- _TASK PROMPT_: Instruction for the entries that follow: retype exactly the lines from the line with "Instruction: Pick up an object" to the line with "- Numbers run", both included, and omit all others.

Dataset entries
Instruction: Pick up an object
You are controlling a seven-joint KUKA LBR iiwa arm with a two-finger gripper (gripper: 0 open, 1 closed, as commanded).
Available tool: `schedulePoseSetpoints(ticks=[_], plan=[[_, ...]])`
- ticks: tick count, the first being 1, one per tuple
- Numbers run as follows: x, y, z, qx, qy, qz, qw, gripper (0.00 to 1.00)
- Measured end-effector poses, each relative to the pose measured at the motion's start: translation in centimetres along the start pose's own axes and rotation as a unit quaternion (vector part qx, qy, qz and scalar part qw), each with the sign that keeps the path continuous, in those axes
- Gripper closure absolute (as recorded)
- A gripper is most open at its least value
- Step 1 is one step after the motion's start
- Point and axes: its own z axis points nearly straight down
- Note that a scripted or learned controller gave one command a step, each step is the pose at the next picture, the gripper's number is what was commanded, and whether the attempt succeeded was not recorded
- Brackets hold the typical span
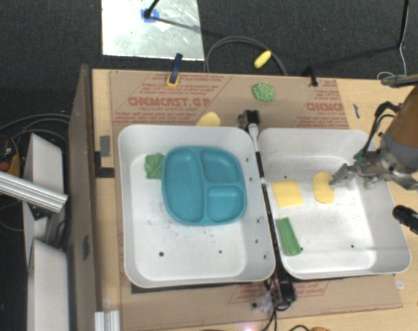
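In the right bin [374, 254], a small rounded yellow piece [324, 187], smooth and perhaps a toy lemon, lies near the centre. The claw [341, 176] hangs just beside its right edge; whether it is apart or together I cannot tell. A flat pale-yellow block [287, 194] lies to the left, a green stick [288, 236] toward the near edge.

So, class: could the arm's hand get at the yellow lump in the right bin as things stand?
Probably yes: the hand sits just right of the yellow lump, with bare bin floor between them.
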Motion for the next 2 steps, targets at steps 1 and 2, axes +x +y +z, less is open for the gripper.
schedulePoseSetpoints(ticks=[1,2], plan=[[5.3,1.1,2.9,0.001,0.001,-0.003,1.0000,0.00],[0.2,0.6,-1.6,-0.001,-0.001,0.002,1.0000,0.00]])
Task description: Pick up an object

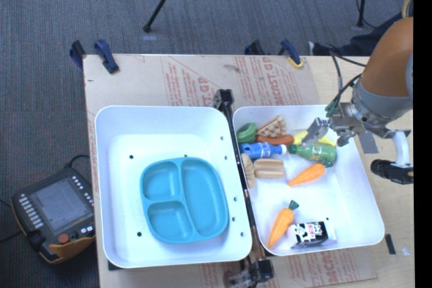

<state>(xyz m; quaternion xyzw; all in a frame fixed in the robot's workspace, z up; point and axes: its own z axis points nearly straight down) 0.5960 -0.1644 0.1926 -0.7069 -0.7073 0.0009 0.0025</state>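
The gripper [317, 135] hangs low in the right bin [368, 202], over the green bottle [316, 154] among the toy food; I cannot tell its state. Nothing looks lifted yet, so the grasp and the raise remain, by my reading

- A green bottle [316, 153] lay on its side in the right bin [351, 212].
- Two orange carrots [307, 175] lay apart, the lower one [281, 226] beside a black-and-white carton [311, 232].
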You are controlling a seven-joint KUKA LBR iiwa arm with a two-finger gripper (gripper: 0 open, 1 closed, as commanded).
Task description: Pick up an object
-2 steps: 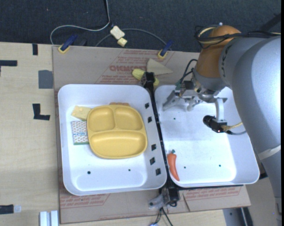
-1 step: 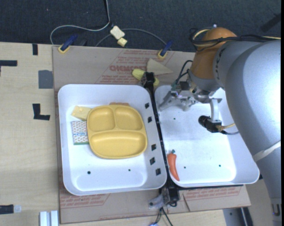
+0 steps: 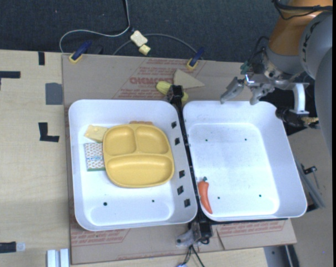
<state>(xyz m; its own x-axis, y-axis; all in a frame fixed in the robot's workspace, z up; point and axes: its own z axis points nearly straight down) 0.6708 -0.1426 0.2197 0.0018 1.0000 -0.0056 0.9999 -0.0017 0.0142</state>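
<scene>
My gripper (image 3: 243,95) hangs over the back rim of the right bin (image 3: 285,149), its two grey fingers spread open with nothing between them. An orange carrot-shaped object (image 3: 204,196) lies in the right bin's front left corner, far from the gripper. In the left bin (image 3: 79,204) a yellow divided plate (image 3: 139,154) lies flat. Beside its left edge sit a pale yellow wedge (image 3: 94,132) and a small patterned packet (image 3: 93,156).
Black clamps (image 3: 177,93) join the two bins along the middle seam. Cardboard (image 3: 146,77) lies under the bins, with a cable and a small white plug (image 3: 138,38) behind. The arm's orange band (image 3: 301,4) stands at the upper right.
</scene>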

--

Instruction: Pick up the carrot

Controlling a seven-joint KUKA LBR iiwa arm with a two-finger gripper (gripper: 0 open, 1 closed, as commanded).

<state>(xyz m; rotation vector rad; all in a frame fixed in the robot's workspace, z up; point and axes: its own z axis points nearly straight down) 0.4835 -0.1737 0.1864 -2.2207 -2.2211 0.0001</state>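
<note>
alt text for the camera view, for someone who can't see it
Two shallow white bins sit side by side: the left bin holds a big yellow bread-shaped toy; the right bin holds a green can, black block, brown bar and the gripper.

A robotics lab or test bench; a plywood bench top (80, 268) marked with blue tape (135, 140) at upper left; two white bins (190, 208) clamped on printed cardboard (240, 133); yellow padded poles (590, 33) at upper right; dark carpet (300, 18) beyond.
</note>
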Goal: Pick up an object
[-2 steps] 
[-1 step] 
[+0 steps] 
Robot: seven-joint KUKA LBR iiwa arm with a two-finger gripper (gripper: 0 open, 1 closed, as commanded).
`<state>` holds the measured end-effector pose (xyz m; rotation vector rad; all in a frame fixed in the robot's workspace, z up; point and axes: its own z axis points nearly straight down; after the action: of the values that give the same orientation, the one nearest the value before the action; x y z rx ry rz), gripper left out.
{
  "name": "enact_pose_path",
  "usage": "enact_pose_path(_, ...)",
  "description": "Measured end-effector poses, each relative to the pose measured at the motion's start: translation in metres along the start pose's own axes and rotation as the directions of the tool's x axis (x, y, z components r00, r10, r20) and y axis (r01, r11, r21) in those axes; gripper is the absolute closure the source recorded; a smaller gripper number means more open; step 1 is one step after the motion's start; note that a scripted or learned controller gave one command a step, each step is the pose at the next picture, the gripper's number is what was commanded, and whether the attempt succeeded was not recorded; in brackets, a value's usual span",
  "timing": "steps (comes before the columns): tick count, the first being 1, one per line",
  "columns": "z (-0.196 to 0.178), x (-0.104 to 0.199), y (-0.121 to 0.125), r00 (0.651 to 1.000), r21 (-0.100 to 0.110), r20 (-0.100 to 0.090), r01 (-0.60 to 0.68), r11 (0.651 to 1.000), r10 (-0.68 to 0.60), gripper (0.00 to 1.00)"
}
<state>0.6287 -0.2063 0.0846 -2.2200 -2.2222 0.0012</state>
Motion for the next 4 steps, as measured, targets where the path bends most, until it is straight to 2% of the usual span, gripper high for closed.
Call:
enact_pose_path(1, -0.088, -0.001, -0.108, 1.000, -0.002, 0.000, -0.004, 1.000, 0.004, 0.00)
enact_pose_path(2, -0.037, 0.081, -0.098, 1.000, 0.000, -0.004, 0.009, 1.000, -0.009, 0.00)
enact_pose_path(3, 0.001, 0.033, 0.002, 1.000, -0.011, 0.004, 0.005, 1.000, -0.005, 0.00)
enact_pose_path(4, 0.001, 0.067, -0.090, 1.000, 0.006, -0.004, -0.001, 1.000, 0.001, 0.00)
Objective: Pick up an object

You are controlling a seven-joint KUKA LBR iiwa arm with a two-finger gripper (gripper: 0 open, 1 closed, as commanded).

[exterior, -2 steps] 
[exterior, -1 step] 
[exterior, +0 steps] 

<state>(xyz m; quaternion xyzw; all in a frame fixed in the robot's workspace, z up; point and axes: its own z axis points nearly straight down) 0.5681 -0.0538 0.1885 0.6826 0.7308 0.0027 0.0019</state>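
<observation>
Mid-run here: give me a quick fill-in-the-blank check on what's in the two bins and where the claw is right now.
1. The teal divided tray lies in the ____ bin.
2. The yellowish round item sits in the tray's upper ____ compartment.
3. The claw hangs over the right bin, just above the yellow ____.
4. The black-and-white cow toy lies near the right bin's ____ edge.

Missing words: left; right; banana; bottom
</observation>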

- _RESPONSE BELOW_:
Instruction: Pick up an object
You are controlling a seven-joint KUKA LBR iiwa arm with a two-finger gripper (gripper: 0 open, 1 closed, as commanded).
Available tool: `schedulePoseSetpoints(ticks=[_], plan=[[_, ...]])`
- ticks: tick count, the first being 1, one per tuple
- Numbers run as follows: x, y, z, qx, qy, qz, qw, gripper (0.00 to 1.00)

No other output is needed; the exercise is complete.